* Collected data
'''

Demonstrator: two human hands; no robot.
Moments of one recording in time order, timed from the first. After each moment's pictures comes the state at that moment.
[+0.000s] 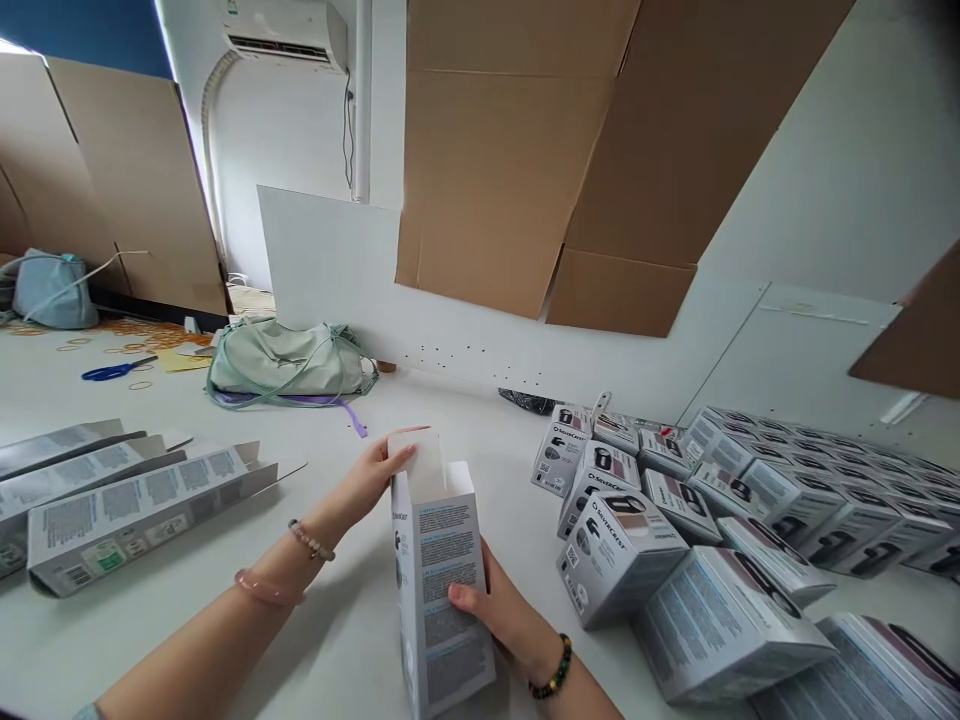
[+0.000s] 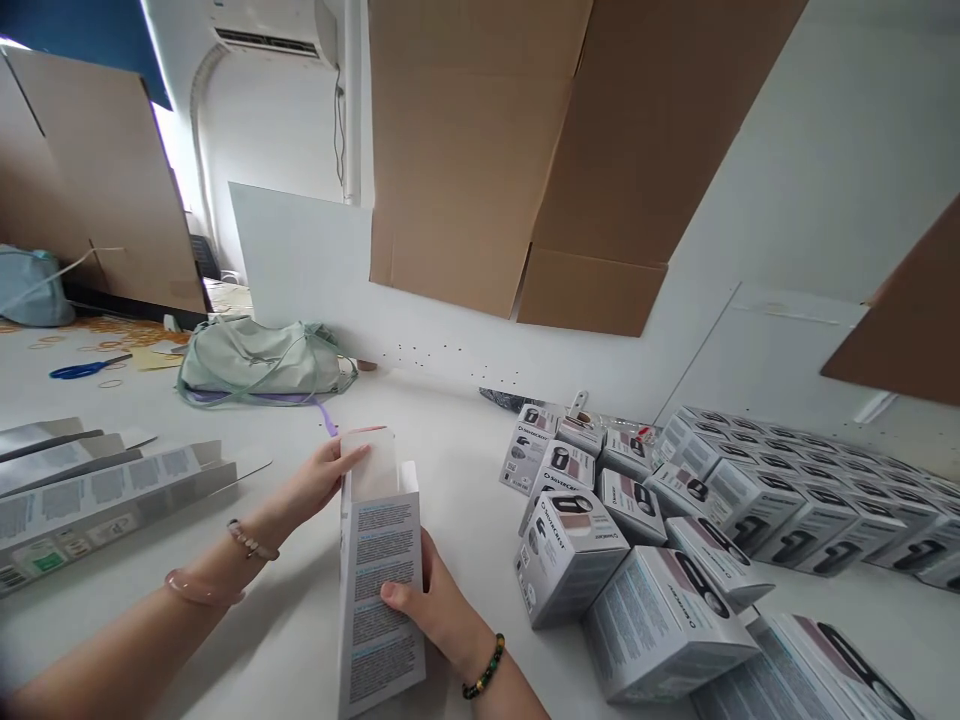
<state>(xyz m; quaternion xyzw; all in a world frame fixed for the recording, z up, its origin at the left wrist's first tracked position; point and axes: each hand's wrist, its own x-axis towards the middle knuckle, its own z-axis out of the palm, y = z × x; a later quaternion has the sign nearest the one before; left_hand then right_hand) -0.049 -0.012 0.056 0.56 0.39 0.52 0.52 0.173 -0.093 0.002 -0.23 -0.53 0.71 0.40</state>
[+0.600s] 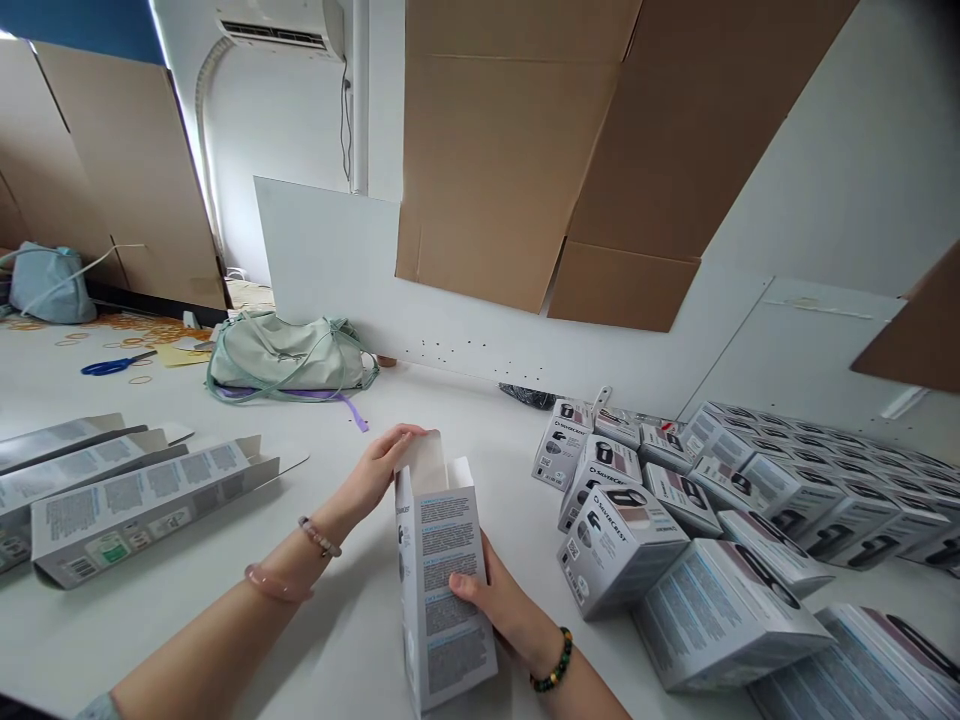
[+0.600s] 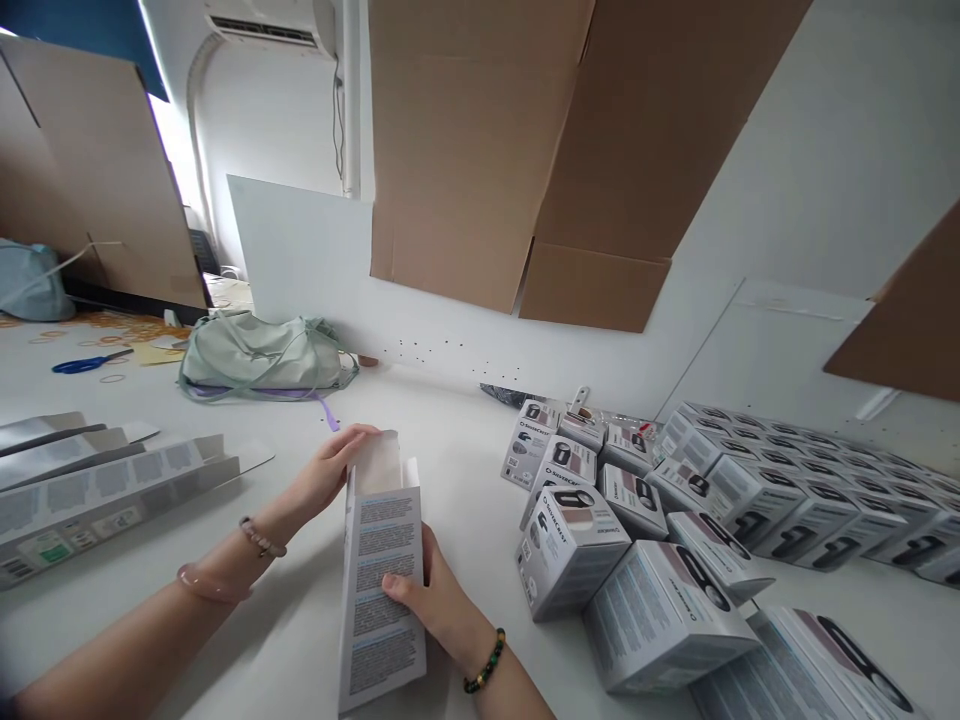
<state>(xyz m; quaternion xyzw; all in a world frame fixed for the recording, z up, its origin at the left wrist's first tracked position) -0.041 -0.020 0.058 0.54 0.40 0.54 0.50 0.171 -0.095 -0.004 -0.26 -0.52 0.71 0.40</state>
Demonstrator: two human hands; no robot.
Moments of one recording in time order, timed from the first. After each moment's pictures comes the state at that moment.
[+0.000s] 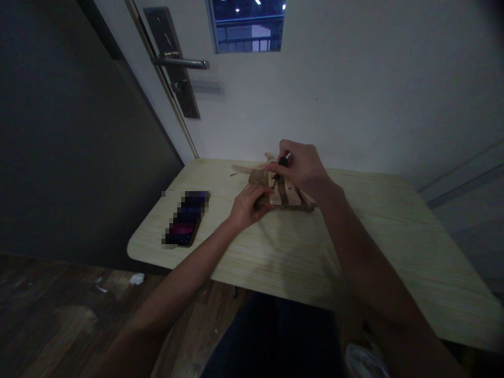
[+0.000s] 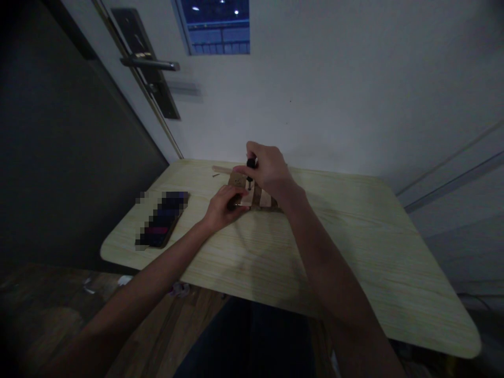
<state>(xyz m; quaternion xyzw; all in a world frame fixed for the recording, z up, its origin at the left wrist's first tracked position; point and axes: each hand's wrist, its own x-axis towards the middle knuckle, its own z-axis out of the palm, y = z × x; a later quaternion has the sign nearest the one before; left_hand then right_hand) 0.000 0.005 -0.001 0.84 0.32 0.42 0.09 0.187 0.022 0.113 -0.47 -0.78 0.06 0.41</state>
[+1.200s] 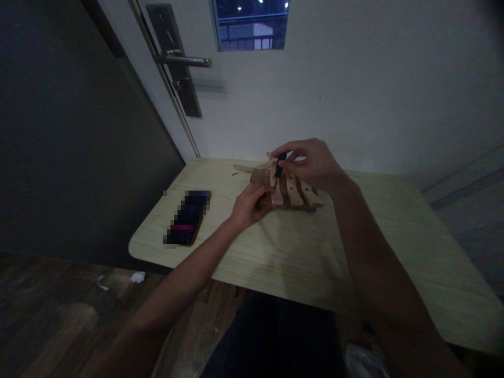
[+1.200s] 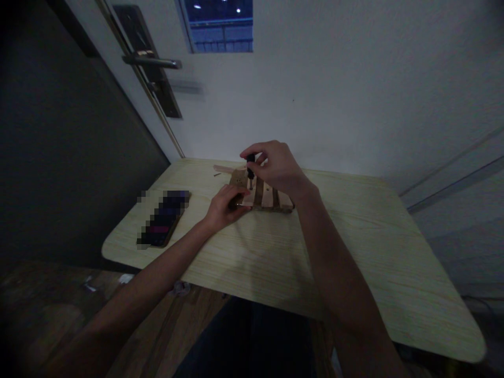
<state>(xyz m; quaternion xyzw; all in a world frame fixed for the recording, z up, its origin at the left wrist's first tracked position) -0.001 0.007 -0.005 0.85 0.30 0.43 0.09 0.193 0.011 0.129 -0.44 -0.80 0.15 0.38</state>
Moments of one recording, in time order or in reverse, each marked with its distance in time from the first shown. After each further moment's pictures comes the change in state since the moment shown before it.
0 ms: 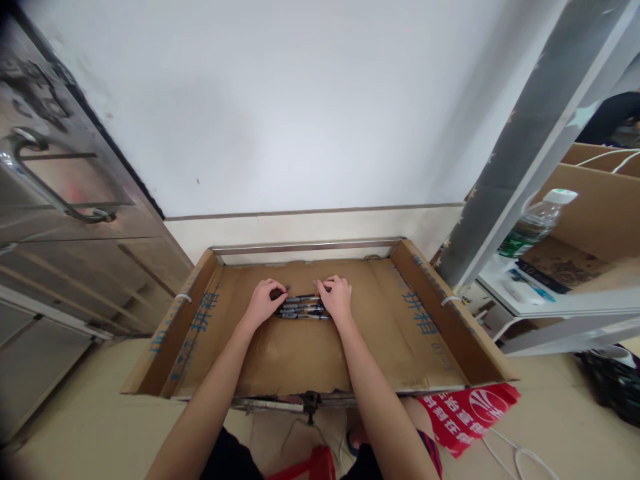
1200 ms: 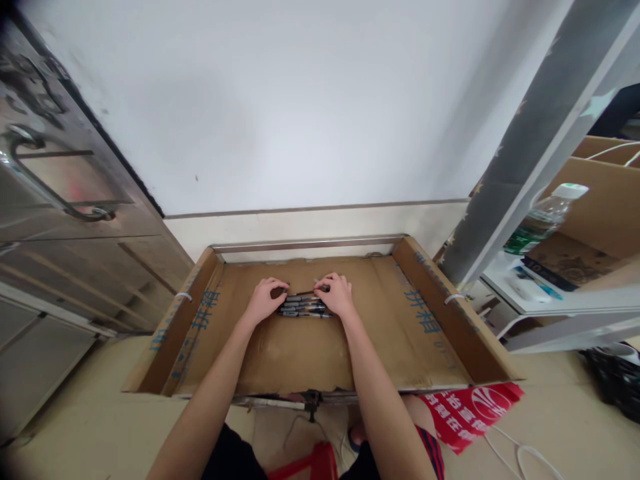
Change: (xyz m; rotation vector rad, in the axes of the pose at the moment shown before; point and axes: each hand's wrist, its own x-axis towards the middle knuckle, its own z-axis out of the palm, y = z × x) left_hand 0.001 0.002 -0.002 0.000 -0.064 -0.015; right_hand 0.004 -0.004 -0.009 -0.025 -0.235 0.034
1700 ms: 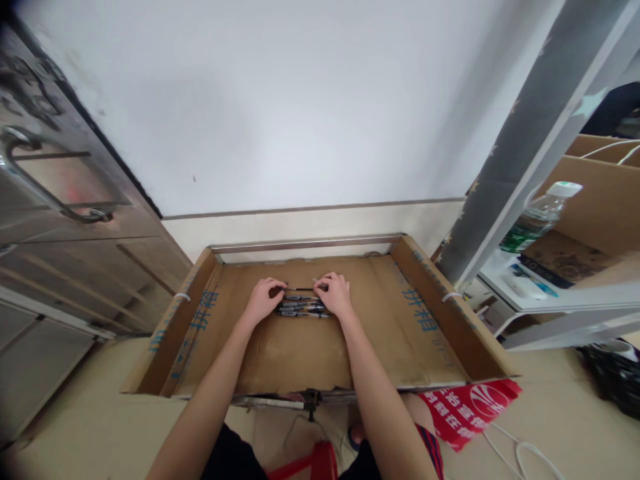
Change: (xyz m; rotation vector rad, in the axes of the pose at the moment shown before) left_hand 0.000 -0.001 0.001 -0.023 0.037 0.005; right_hand 0.001 0.006 0.006 -0.008 0.057 -0.053
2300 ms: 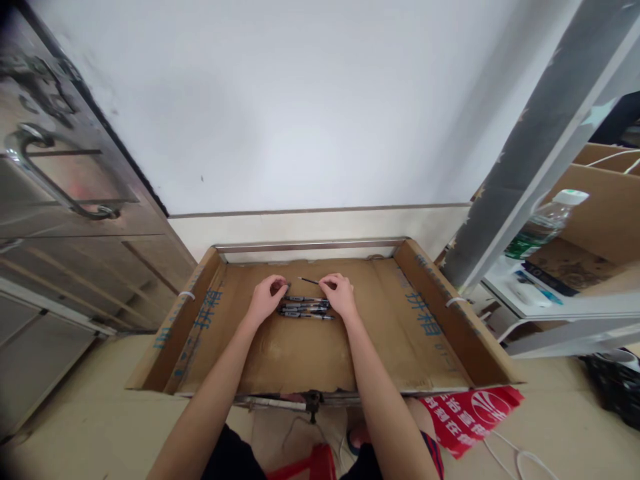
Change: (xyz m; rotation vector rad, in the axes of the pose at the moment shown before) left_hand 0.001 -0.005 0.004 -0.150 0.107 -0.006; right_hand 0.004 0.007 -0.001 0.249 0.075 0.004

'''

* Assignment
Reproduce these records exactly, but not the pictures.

* Answer box
Demonstrator: two human hands; no robot.
Moments of one recording in time order, timed from the first. After each moment's pictures comes the state at that moment.
[+0.000s] 
[+0.000s] 
<state>(xyz m; quaternion xyzw; all in a world frame fixed for the recording, z up, its origin at the left wrist's first tracked position; point and axes: each hand's wrist, its own x-axis towards the middle knuckle, its own z-axis out of the palm, y = z × x; a later quaternion has the sign nearest the one before; left_hand then right_hand) -0.049 -0.012 0.056 0.56 0.39 0.52 0.52 0.173 -0.093 0.002 -0.23 -0.53 0.71 0.40</state>
[+0.600s] 
[+0.600s] 
<state>(xyz m; quaternion xyzw; all in a world frame fixed for the recording, z up, its origin at the left wrist's first tracked position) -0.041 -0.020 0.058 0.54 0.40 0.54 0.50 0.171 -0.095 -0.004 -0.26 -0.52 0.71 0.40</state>
Demonstrator: two human hands; no robot.
Moments of one recording in time order, timed from the first. After each moment's pictures comes the state at that moment.
[+0.000s] 
[+0.000s] 
<state>(xyz m; quaternion xyzw; all in a world frame fixed for the recording, z up, its origin at the left wrist's first tracked position; point and axes: each hand's wrist, its own x-axis towards the middle knuckle, its own z-axis out of the palm, y = z × x; a later quaternion has the sign nearest the one before; left_hand then right_hand) 0.000 0.005 -0.001 0.84 0.32 0.42 0.09 0.187 0.022 0.113 -0.47 -0.78 0.06 0.41</state>
[+1.200s] 
[+1.200s] 
<state>(xyz m; quaternion xyzw; all in a world frame fixed for the recording, z up, its origin at the left wrist's first tracked position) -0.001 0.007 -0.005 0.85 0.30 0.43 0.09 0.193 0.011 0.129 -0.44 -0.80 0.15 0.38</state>
Moments of one recording, in time order or in reverse, each marked with its distance in time from the first shown. After each further moment's pictures comes the change in state since the moment shown before it.
0 ms: 
1200 ms: 
Change: (xyz m; rotation vector rad, in the axes of the pose at the moment shown before; point and axes: each hand's wrist, its own x-axis towards the middle knuckle, its own z-axis out of the palm, y = z × x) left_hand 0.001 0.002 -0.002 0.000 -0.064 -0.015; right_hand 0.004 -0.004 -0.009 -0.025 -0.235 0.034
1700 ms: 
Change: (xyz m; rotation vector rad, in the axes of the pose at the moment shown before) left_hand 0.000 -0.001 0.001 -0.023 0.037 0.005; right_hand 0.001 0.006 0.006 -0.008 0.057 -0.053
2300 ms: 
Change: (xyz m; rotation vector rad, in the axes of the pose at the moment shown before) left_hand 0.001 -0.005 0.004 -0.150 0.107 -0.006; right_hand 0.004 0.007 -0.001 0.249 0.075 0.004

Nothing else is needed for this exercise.